- **ACTIVITY**:
The required result is an exact copy of the material from the line with "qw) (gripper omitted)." through its final line, both ends included.

[DATA PROVIDED — start]

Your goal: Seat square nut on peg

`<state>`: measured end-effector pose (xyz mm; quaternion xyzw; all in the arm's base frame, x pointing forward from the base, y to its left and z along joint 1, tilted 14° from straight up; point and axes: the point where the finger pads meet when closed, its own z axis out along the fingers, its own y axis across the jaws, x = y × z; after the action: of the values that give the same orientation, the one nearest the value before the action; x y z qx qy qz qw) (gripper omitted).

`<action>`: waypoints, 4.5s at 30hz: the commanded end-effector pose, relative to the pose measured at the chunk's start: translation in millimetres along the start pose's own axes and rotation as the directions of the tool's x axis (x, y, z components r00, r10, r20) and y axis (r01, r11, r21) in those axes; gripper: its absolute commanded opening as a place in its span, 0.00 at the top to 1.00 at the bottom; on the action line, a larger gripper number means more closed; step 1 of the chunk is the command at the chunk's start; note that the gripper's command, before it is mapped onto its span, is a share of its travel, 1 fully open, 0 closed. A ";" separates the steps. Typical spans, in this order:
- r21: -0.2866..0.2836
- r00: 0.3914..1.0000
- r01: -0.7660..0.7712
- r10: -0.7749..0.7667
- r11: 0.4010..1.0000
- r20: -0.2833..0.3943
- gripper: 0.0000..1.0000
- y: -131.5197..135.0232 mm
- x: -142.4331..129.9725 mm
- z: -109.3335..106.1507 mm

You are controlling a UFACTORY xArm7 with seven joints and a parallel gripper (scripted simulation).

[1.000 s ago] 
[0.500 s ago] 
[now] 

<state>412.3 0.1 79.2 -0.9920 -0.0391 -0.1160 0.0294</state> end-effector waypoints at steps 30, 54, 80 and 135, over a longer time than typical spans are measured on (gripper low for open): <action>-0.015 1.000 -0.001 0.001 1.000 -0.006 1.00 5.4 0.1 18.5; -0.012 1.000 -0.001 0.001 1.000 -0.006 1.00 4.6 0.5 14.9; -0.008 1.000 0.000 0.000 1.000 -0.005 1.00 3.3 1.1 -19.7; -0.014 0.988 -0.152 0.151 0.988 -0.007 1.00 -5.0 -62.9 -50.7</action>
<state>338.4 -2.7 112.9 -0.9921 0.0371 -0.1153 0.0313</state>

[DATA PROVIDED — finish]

- **ANSWER AREA**:
`<state>`: measured end-effector pose (xyz mm; quaternion xyzw; all in the arm's base frame, x pointing forward from the base, y to its left and z along joint 1, tilted 14° from straight up; point and axes: the point where the finger pads meet when closed, its own z axis out along the fingers, its own y axis across the jaws, x = y × z; after the action: of the values that give the same orientation, the one nearest the value before the action; x y z qx qy qz qw) (gripper omitted).

`<action>`: waypoints, 4.5s at 30hz: the commanded end-effector pose, relative to the pose measured at the chunk's start: translation in millimetres along the start pose's own axes and rotation as the directions of the tool's x axis (x, y, z components r00, r10, r20) and y axis (r01, r11, r21) in those axes; gripper: its absolute commanded opening as a place in its span, 0.00 at the top to 1.00 at the bottom; on the action line, a larger gripper number means more closed; step 1 of the chunk is the command at the chunk's start; note that the gripper's command, before it is mapped onto its span, is a share of its travel, 1 fully open, 0 closed. A ";" separates the steps. Typical spans, in this order:
- r21: -0.2866..0.2836
- r00: 0.3914..1.0000
- r01: -0.7660..0.7712
- r10: -0.7749..0.7667
- r11: 0.4010..1.0000
- r20: -0.2833..0.3943
- gripper: 0.0000..1.0000
- y: -131.5197..135.0232 mm
- x: -142.4331..129.9725 mm
- z: -109.3335..106.1507 mm

You are controlling a UFACTORY xArm7 with seven joints and a parallel gripper (scripted simulation).

[1.000 s ago] 
[0.500 s ago] 
[now] 

<state>412.3 0.1 79.2 -0.9920 -0.0391 -0.1160 0.0294</state> end-effector waypoints at steps 30, 54, 80 and 135, over a longer time than typical spans are measured on (gripper low for open): <action>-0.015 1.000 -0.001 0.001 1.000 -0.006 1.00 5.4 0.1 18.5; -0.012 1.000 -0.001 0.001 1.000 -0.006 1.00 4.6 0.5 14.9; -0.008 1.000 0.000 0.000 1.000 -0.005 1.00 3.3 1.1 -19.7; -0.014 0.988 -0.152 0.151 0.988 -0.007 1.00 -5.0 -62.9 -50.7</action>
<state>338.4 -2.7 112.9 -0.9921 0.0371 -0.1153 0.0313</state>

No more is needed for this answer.